DESCRIPTION OF THE TASK:
Restate the listing below word for word, and leave its pictures behind.
::: DATASET RECORDS
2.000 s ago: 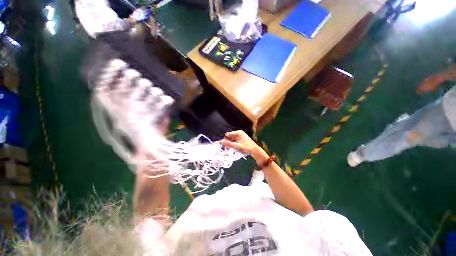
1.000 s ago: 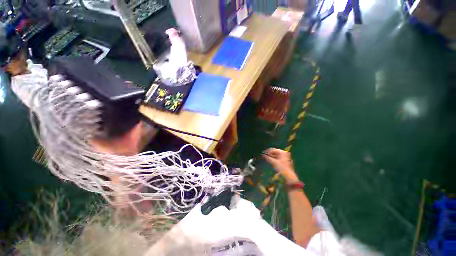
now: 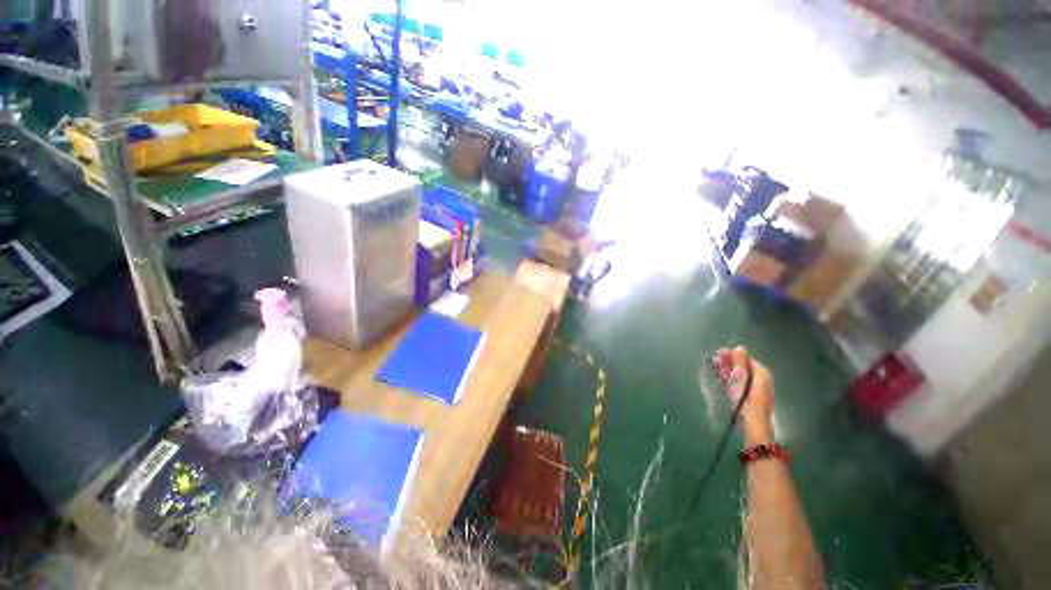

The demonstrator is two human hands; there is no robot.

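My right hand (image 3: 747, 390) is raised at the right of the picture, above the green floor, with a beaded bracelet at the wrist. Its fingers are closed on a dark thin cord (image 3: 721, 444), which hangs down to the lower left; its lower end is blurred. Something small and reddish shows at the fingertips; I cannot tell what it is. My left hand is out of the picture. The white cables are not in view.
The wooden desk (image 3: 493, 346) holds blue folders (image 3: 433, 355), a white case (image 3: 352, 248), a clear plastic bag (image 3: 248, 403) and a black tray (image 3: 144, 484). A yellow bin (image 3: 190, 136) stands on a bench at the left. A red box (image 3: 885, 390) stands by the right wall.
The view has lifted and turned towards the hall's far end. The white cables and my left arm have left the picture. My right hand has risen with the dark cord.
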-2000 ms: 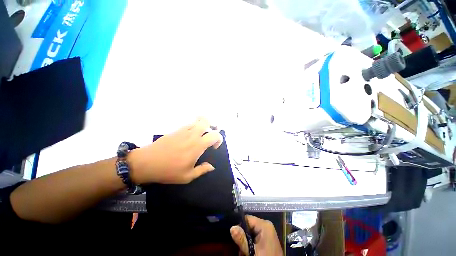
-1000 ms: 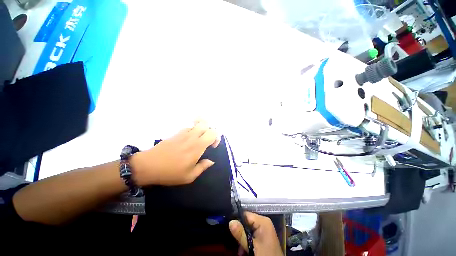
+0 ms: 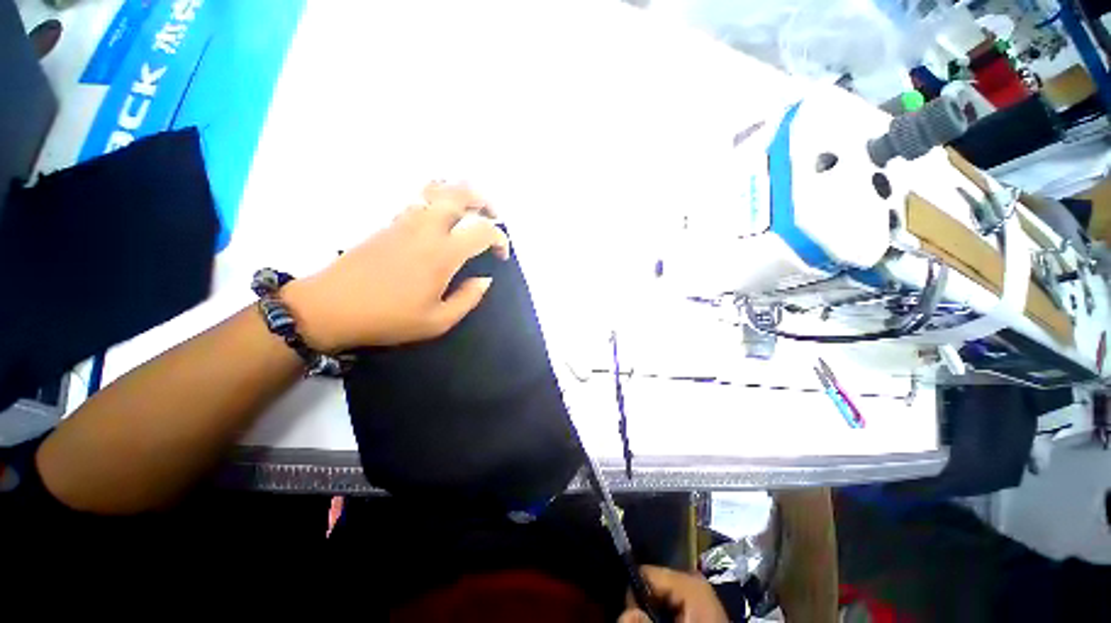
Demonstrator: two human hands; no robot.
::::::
TASK RESULT:
2.000 s ago: 
1.000 s ago: 
now: 

The demonstrator is two human hands; there is no robot.

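My right hand (image 3: 747, 390) is raised at the right of the picture, above the green floor, with a beaded bracelet at the wrist. Its fingers are closed on a dark thin cord (image 3: 721, 444), which hangs down to the lower left; its lower end is blurred. Something small and reddish shows at the fingertips; I cannot tell what it is. My left hand is out of the picture. The white cables are not in view.
The wooden desk (image 3: 493, 346) holds blue folders (image 3: 433, 355), a white case (image 3: 352, 248), a clear plastic bag (image 3: 248, 403) and a black tray (image 3: 144, 484). A yellow bin (image 3: 190, 136) stands on a bench at the left. A red box (image 3: 885, 390) stands by the right wall.
The view has lifted and turned towards the hall's far end. The white cables and my left arm have left the picture. My right hand has risen with the dark cord.
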-2000 ms: 
-1000 ms: 
+0 ms: 
Demonstrator: two human hands; no robot.

This exercise has been answered in full.